- Opening Delimiter -
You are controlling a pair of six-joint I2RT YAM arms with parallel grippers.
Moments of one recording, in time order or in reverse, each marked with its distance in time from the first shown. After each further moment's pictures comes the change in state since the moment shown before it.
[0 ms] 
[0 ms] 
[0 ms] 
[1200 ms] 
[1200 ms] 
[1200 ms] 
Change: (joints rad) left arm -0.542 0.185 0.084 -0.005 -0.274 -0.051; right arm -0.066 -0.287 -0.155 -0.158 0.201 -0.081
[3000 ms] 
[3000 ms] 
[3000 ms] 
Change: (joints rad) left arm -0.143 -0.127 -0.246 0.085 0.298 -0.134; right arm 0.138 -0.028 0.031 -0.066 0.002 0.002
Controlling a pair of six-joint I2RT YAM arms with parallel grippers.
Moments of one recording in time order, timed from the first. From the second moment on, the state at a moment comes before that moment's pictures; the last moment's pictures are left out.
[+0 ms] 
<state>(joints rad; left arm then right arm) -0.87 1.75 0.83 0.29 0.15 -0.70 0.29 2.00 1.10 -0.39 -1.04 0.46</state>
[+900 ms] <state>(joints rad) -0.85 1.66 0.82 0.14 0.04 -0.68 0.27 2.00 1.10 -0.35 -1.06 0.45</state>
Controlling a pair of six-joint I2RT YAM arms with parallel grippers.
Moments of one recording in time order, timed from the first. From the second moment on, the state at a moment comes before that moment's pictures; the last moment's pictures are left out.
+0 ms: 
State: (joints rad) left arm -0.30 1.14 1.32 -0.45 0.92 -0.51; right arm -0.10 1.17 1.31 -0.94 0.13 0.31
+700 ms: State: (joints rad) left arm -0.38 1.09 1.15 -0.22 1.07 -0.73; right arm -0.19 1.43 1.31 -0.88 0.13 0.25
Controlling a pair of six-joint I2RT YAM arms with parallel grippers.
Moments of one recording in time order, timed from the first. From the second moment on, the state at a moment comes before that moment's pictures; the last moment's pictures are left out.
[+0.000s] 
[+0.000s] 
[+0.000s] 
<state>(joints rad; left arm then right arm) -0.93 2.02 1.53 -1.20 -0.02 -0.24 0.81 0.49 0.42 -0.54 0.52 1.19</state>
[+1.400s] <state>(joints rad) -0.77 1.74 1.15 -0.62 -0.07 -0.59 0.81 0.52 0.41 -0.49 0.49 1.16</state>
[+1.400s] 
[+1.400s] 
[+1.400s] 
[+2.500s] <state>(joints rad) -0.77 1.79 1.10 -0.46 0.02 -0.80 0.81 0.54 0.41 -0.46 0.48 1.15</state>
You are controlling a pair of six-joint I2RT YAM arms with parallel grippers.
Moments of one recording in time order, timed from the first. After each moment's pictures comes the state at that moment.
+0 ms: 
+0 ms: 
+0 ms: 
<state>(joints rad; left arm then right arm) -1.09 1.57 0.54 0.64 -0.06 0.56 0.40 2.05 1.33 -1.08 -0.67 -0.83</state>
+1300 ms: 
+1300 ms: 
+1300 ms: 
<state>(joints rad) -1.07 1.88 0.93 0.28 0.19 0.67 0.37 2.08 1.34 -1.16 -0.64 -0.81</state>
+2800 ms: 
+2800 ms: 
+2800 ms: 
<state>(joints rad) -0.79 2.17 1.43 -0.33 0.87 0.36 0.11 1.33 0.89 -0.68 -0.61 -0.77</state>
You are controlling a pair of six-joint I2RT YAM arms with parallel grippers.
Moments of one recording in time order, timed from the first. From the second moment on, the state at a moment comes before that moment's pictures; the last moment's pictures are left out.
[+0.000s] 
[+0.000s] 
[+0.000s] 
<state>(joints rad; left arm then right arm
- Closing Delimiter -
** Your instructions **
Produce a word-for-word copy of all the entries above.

** Task response **
You are controlling a pair of six-joint I2RT YAM arms with parallel grippers.
Moments of one recording, in time order or in reverse, each marked with its distance in time from the first shown. After each further moment's pictures comes the change in state since the moment shown before it.
[0 ms] 
[0 ms] 
[0 ms] 
[1200 ms] 
[1200 ms] 
[1200 ms] 
Change: (joints rad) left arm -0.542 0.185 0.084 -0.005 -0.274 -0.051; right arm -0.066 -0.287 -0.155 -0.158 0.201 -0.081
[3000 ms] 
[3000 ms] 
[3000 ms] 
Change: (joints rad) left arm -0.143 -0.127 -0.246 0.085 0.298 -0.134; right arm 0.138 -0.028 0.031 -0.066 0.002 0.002
Controlling a pair of six-joint I2RT YAM arms with parallel grippers.
Moments of one recording in time order, timed from the first. From the second moment on, the state at a moment comes before that moment's pictures; the last moment's pictures are left out.
[+0 ms] 
<state>(joints rad; left arm then right arm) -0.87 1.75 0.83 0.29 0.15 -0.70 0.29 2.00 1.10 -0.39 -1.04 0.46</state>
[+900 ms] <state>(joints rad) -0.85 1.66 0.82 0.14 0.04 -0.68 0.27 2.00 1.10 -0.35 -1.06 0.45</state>
Controlling a pair of six-joint I2RT YAM arms with parallel grippers.
Moments of one recording in time order, timed from the first. From the second moment on, the state at a moment comes before that moment's pictures; the last moment's pictures are left out.
+0 ms: 
State: (joints rad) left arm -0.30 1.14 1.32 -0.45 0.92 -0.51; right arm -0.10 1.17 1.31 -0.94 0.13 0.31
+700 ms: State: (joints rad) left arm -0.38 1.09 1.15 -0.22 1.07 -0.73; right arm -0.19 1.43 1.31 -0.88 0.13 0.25
Controlling a pair of six-joint I2RT YAM arms with parallel grippers.
Moments of one recording in time order, timed from the first. From the second moment on, the state at a moment comes before that moment's pictures; the last moment's pictures are left out.
[+0.000s] 
[+0.000s] 
[+0.000s] 
<state>(joints rad; left arm then right arm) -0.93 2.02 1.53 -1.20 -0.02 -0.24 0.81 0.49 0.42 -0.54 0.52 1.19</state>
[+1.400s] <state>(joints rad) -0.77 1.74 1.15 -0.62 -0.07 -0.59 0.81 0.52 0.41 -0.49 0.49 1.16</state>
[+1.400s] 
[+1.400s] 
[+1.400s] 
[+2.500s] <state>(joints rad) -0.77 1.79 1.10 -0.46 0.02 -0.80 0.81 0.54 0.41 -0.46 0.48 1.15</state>
You are controlling a pair of six-joint I2RT YAM arms with parallel grippers.
Moments of one recording in time order, timed from the first. After each moment's pictures comes the state at that moment.
+0 ms: 
+0 ms: 
+0 ms: 
<state>(joints rad; left arm then right arm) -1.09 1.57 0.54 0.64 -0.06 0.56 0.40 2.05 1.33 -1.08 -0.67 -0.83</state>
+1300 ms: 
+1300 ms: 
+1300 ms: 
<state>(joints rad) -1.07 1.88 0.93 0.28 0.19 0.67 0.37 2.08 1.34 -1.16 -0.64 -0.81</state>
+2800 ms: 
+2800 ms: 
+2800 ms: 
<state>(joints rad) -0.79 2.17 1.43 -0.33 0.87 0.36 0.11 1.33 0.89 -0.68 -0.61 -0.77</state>
You are controlling a pair of six-joint I2RT YAM arms with parallel grippers.
Moments of one recording in time order, timed from the first. From the second moment on, the state at a moment comes before that moment's pictures; the last moment's pictures are left out.
[+0.000s] 
[+0.000s] 
[+0.000s] 
<state>(joints rad; left arm then right arm

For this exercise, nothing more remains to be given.